Ne pas informer son employeur de son départ en congé, ou partir malgré son refus, c’est s’exposer à un licenciement pour faute. Mais qui doit prouver l’absence injustifiée ? A qui revient la charge de la preuve ? A l’employeur ou au salarié ?

 

Rappel sur la prise des congés

Il appartient à l’employeur de fixer les dates de départ en congé de ses salariés, après consultation pour avis des délégués du personnel au CSE pour les entreprises d’au-moins 11 salariés (sauf accord d’entreprise ou d’établissement, convention collective ou usages fixant l’ordre des départs).

Si l’employeur ne prend aucune décision, les salariés peuvent proposer les dates qu’ils souhaitent.
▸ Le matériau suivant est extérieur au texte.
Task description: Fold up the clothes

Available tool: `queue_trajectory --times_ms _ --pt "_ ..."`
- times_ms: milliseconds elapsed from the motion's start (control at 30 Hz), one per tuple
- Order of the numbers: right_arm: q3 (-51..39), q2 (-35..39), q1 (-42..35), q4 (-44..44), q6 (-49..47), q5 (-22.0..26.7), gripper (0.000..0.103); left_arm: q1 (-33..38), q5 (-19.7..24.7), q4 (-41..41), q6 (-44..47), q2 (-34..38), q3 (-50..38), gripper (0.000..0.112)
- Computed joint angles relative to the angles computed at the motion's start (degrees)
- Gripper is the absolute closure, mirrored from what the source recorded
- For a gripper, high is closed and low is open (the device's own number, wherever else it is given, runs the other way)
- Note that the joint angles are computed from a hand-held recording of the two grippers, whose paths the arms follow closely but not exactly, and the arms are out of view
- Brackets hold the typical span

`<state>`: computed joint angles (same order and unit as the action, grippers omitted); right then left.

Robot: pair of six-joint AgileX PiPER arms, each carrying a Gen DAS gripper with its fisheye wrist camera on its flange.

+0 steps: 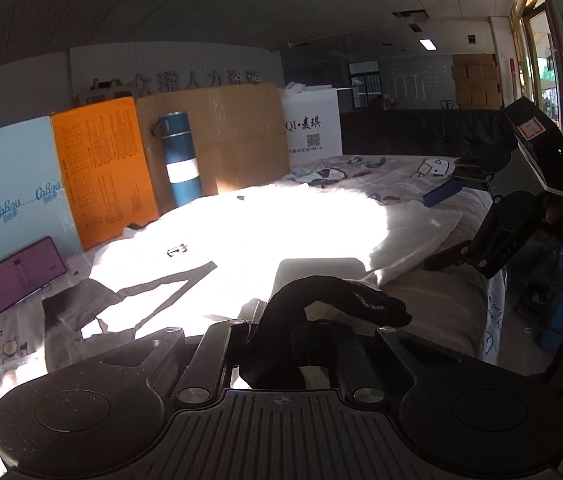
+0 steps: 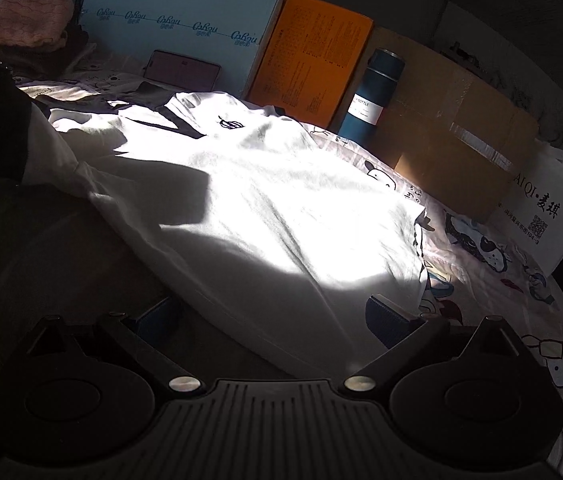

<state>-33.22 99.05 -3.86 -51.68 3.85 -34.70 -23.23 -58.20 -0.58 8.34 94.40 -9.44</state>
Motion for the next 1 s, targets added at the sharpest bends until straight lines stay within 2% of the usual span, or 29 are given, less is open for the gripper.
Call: queue_trajectory --times_ms 67,200,267,300,367,400,533,633,867,933,967,1000 --pt "-0.9 -0.4 -2.1 -3.1 2.4 1.4 0.019 1.9 0.5 1.5 -0.8 -0.4 -1.8 0.103" --pt "-2.9 -0.5 -5.4 -7.2 6.0 3.2 0.034 4.7 1.9 3.6 -1.9 0.0 -5.2 0.103" --pt "-4.4 -0.2 -7.0 -10.6 9.5 3.8 0.06 5.5 2.7 3.9 -1.5 0.4 -6.8 0.103" --pt "-5.6 0.2 -7.8 -13.5 12.5 3.8 0.066 5.7 3.0 3.8 -1.2 0.6 -7.5 0.103" --pt "-8.6 1.3 -10.0 -21.3 21.3 1.7 0.093 6.2 3.7 3.5 -1.0 1.0 -8.6 0.103" --pt "-10.5 2.0 -11.3 -24.9 25.9 -0.3 0.096 6.3 4.2 2.9 -0.7 1.2 -9.2 0.103" --pt "-17.2 6.0 -12.4 -25.9 34.4 -7.7 0.099 7.1 6.2 0.4 2.3 2.4 -13.2 0.104" --pt "-23.7 10.0 -9.3 -25.2 37.7 -5.7 0.099 9.0 10.7 1.3 3.7 4.1 -18.6 0.104" --pt "-36.2 17.9 -5.7 -32.6 49.6 -0.8 0.097 12.9 22.9 6.4 3.8 9.4 -29.7 0.104" --pt "-38.0 19.2 -5.2 -33.0 52.1 0.9 0.091 13.9 25.9 8.1 2.8 11.1 -32.6 0.097" --pt "-38.4 19.7 -5.0 -32.3 52.6 1.8 0.081 14.6 27.0 9.1 1.9 11.8 -33.9 0.095" --pt "-38.9 20.1 -4.9 -31.6 53.2 2.7 0.076 15.4 28.5 10.7 0.3 12.6 -35.5 0.091"
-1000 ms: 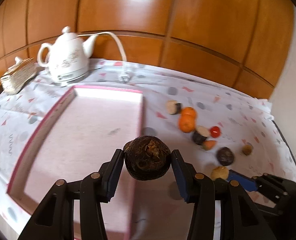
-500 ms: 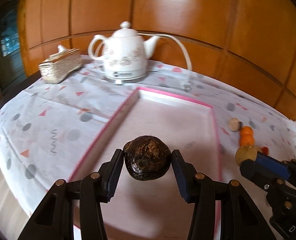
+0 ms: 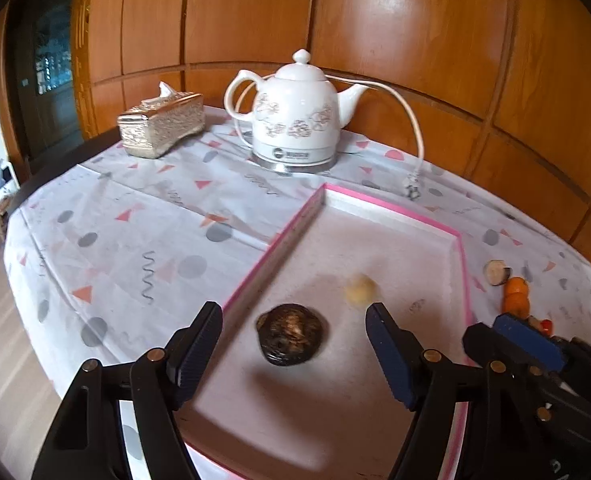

L’employeur doit notifier une réponse et peut accepter ces dates ou les refuser et en fixer d’autres.

Partir en vacances sans en informer son employeur est passible d’un licenciement pour faute (simple ou grave pour absence injustifiée).

Les faits

Un salarié embauché en qualité de directeur commercial, également associé minoritaire de la société, a été licencié pour faute au motif de son absence injustifiée.

Pour juger le licenciement pour faute grave fondé et débouter le salarié de ses demandes, l’arrêt de la cour d’appel retient qu’il incombe au salarié de rapporter la preuve de l’autorisation donnée par l’employeur à la prise des jours de congés. Pour la cour, le fait que, selon le salarié, son employeur ne se soit pas opposé à sa demande de jours de congés formée oralement, n’établit aucunement son accord et ajoute que dans son courrier, le salarié mentionne qu’il sera absent du 2 au 12 novembre mais ne fait aucune référence à l’accord de l’employeur.

Le droit

La Cour de cassation n’est pas de cet avis et décide qu’a inversé la charge de la preuve la cour d’appel qui, pour juger fondé le licenciement motivé par une absence injustifiée, retient que le salarié ne rapporte pas la preuve de l’autorisation donnée par l’employeur à la prise des jours de congé.